James Mbugua, a legal and policy consultant, shed light on the complexities of the case in an interview with CNBC Africa. He explained that the dispute arose from differing interpretations of tax laws between taxpayers and the revenue authority. Mbugua highlighted the challenges faced by corporates in navigating tax regulations, which are often ambiguous or outdated, leading to disputes that end up in the courts.
The crux of the matter lies in the argument put forth by Absa Bank Kenya that collecting withholding tax on these background charges would increase transaction costs for customers and merchants, making cash transactions more appealing. The bank contends that subjecting these charges to tax would disincentivize the use of credit cards and hinder the growth of digital payments in the country.
On the other hand, KRA maintains that these charges should be taxable, which would boost its revenue collections. The Supreme Court now has the challenging task of weighing the arguments presented by both parties and making a decision that will have far-reaching consequences for the banking sector.

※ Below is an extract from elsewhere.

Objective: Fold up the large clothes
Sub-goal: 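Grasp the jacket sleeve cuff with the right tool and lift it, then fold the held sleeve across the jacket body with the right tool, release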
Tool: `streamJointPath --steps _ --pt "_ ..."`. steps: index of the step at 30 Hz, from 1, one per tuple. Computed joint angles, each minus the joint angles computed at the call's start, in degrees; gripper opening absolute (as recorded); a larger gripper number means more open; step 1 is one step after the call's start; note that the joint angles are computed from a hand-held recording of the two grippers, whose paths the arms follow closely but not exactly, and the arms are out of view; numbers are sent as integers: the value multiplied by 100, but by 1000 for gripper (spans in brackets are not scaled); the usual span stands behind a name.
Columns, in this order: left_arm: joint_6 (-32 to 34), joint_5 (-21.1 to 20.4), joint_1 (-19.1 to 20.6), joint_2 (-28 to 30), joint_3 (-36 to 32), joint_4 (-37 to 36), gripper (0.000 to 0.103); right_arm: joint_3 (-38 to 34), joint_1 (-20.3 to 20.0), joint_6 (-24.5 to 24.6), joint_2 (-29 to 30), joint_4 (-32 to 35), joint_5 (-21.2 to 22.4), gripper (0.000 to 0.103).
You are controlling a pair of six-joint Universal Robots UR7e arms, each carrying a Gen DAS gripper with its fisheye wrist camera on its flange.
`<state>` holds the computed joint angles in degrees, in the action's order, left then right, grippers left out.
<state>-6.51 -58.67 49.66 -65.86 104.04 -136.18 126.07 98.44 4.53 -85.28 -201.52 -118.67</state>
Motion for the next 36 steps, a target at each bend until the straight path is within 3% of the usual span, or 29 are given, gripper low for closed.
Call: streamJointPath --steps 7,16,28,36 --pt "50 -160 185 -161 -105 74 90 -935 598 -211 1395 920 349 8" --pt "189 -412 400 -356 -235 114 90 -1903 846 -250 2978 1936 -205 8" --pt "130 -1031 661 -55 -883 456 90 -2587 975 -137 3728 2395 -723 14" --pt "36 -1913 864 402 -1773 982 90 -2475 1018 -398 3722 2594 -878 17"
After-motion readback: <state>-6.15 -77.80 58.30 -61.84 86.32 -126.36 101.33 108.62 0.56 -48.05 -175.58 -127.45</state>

As the case unfolds in the highest court of the land, stakeholders in the banking industry are closely watching the proceedings. The outcome of this legal battle will not only set a precedent for future tax disputes but also shape the landscape of digital payments in Kenya. If Absa Bank Kenya's appeal is successful, it could pave the way for a more favorable tax regime for financial institutions and encourage innovation in the sector.
In conclusion, the Absa Bank Kenya tax dispute is emblematic of the broader challenges faced by businesses in navigating complex tax laws and regulations. The outcome of this case will not only impact the bottom line of the banking industry but also influence consumer behavior and the country's transition towards a cashless economy.